Scientific classification
- Kingdom: Animalia
- Phylum: Chordata
- Class: Actinopterygii
- Order: Cyprinodontiformes
- Family: Nothobranchiidae
- Genus: Nothobranchius
- Species: N. patrizii
- Binomial name: Nothobranchius patrizii (Vinciguerra, 1927)
- Synonyms: Fundulus patrizii Vinciguerra, 1927

= Blue notho =

- Authority: (Vinciguerra, 1927)
- Conservation status: LC
- Synonyms: Fundulus patrizii Vinciguerra, 1927

Species of fish

The blue notho, or Patrizi's notho (Nothobranchius patrizii) is a species of killifish in the family Nothobranchiidae. It is found in Kenya and Somalia. Its natural habitat is running water. The males are usually around 5.0 cm. In the aquarium the females lay their eggs on bottom peat.
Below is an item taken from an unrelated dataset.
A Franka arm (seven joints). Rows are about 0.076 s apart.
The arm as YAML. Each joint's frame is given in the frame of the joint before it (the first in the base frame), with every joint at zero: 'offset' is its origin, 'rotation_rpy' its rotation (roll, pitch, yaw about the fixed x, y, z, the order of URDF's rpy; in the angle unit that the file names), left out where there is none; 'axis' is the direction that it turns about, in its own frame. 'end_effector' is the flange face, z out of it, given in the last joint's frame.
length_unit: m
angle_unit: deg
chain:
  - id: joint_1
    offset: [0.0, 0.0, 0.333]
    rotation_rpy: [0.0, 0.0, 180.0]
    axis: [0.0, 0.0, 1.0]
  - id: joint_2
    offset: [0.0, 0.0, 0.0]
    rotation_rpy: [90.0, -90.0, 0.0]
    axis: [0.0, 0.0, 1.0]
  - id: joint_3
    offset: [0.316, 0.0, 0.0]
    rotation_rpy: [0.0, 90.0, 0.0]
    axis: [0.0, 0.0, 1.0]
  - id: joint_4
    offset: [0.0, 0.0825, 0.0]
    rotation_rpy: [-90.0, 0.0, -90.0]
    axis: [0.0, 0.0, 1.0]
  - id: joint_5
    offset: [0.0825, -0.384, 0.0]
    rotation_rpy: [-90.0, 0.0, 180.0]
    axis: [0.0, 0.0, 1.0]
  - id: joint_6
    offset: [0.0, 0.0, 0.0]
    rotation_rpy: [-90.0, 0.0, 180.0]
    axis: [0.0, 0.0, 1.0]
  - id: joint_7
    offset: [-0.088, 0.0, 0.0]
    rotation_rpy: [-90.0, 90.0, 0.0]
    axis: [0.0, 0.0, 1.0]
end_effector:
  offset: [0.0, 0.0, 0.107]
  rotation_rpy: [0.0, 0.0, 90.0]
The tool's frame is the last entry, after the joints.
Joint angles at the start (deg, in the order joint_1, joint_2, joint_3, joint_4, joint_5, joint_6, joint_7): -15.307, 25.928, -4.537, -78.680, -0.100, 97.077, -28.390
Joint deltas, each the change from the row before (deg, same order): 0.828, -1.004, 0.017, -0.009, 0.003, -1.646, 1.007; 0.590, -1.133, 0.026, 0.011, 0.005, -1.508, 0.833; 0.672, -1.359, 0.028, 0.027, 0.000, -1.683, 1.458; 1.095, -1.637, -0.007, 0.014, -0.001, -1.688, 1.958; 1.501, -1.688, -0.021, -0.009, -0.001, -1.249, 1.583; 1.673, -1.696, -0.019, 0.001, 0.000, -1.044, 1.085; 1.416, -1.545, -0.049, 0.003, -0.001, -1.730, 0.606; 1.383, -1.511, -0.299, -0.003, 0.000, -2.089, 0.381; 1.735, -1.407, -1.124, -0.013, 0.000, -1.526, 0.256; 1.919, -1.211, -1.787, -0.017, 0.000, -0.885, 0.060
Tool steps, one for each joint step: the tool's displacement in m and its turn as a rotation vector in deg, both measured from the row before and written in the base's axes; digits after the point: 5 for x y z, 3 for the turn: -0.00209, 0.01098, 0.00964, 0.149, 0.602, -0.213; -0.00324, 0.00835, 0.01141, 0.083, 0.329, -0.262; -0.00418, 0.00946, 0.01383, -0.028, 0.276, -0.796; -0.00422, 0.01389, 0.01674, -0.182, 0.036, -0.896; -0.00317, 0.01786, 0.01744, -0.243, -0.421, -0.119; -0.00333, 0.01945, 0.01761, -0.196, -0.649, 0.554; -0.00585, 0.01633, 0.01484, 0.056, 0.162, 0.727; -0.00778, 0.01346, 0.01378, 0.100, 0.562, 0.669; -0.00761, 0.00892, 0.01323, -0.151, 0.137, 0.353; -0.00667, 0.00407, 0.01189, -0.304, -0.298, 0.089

This species was described as Fundulus patrizii by Decio Vinciguerra in 1927 with a type locality of the Harenaga swamps, near mouth of the Juba River in southern Somalia. Vinciguerra gave this fish the specific name of patrizii in honour of the collector of the type Saverio Patrizi Naro Montoro (1902-1957), an Italian explorer, zoologist and speleologist.